A firewall is a common network component. It filters network traffic to block suspicious packets or messages. A firewall examines all network traffic and compares it with predefined rules. Firewall rules tell the firewall software whether to forward or deny traffic. After matching traffic to its rules, a firewall should drop or reject any network messages that are unauthorized or suspicious. So, much of a firewall’s effectiveness is based on its rules.

Firewalls run as software on computers, or as stand-alone devices. Either way, the firewall needs at least two network adapters to separate incoming traffic from outgoing traffic. Routers and gateways often include firewall functionality and the ability to filter traffic before forwarding it.

One very useful application of firewalls is to separate your organization’s secure networks from its insecure networks. This is most useful when you want to separate your Internet access point from the secure network. Many organizations want to expose some services to the Internet while maintaining separation from the internal network. Firewalls make this scenario possible.

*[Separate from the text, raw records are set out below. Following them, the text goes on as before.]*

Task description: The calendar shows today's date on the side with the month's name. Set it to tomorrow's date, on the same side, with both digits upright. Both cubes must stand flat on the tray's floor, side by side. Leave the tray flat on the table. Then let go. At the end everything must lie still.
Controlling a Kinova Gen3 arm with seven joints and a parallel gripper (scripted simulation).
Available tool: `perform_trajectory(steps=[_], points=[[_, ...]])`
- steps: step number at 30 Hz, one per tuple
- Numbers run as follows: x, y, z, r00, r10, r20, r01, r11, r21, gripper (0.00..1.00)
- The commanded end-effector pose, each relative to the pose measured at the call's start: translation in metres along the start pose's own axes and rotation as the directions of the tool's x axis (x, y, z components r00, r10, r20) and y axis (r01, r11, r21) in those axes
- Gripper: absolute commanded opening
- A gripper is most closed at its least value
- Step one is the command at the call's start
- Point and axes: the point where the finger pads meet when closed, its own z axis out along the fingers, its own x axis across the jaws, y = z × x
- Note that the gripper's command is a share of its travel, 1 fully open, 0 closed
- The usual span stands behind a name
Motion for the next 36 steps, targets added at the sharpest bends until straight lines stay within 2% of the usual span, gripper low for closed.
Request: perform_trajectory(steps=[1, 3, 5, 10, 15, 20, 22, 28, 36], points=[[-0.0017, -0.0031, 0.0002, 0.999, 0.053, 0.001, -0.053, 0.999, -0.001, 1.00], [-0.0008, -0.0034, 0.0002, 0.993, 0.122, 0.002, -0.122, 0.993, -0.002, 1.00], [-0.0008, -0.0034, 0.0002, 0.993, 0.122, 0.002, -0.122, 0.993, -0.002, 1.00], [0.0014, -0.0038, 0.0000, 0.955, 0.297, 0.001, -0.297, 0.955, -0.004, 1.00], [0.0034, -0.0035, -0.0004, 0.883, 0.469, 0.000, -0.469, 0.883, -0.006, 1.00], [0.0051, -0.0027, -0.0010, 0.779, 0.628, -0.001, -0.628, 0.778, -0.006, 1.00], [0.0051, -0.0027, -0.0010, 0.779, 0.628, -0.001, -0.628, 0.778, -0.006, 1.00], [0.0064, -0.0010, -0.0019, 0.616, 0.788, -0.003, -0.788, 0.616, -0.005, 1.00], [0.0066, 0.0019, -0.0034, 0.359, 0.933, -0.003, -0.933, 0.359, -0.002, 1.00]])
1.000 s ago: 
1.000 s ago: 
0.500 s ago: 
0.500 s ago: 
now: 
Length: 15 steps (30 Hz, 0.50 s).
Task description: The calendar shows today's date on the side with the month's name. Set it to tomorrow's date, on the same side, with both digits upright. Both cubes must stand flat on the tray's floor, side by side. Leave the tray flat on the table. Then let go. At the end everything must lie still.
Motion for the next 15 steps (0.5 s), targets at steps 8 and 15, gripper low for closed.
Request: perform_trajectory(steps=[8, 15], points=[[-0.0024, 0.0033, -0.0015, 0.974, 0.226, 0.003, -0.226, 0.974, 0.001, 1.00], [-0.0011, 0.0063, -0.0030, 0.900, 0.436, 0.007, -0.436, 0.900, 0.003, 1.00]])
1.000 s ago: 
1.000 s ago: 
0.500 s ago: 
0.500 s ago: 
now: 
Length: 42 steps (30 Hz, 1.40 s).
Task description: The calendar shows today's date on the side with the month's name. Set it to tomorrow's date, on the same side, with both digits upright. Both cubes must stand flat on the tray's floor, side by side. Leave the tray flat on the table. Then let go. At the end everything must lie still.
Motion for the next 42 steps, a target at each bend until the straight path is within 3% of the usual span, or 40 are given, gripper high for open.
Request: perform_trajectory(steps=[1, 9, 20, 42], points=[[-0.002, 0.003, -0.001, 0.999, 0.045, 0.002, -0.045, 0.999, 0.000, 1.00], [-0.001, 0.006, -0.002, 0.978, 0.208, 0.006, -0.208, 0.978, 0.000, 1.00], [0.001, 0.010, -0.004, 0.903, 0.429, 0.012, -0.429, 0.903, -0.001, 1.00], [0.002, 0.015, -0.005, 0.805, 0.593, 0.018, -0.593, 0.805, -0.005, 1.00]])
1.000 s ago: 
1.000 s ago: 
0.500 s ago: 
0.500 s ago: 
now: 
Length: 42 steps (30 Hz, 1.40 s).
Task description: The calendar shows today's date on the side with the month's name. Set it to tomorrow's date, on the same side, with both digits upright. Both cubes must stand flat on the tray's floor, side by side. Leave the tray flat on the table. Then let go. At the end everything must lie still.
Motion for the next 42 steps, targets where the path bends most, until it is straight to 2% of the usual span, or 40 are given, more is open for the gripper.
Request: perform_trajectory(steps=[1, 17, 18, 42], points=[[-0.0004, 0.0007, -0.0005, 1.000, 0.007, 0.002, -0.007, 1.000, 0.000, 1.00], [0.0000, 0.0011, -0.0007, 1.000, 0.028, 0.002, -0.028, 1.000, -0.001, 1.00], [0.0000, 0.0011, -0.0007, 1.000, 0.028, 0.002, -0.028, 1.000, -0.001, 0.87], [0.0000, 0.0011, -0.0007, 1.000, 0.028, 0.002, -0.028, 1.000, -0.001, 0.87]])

Many organizations use two firewalls to create an untrusted network that Internet users can access and a trusted network for secure resources. The two networks are connected, but separated by a firewall.

The untrusted network is called a demilitarized zone (DMZ). The DMZ is a convenient place for web servers, File Transfer Protocol (FTP) servers, or any servers you want unauthorized users to access without being able to get into your trusted network. FIGURE 9-4 shows a DMZ with two firewalls.

Many firewalls provide the ability to translate an external IP address into an internally mapped IP address. The firewall stores a table that allows the software to translate the IP address for incoming and outgoing traffic. This feature, called network address translation (NAT), hides the true IP address of internal computers from outside nodes. External nodes see only a generic IP address. The firewall receives traffic from the external IP address and changes the destination IP address to route the message to the correct internal IP address.

The main principle of Microsoft Windows network security is to ensure you enforce the C-I-A triad properties, confidentiality, integrity, and availability, for your information. Design the controls for the network media, traffic flow, and network computers and devices to ensure a secure environment and information.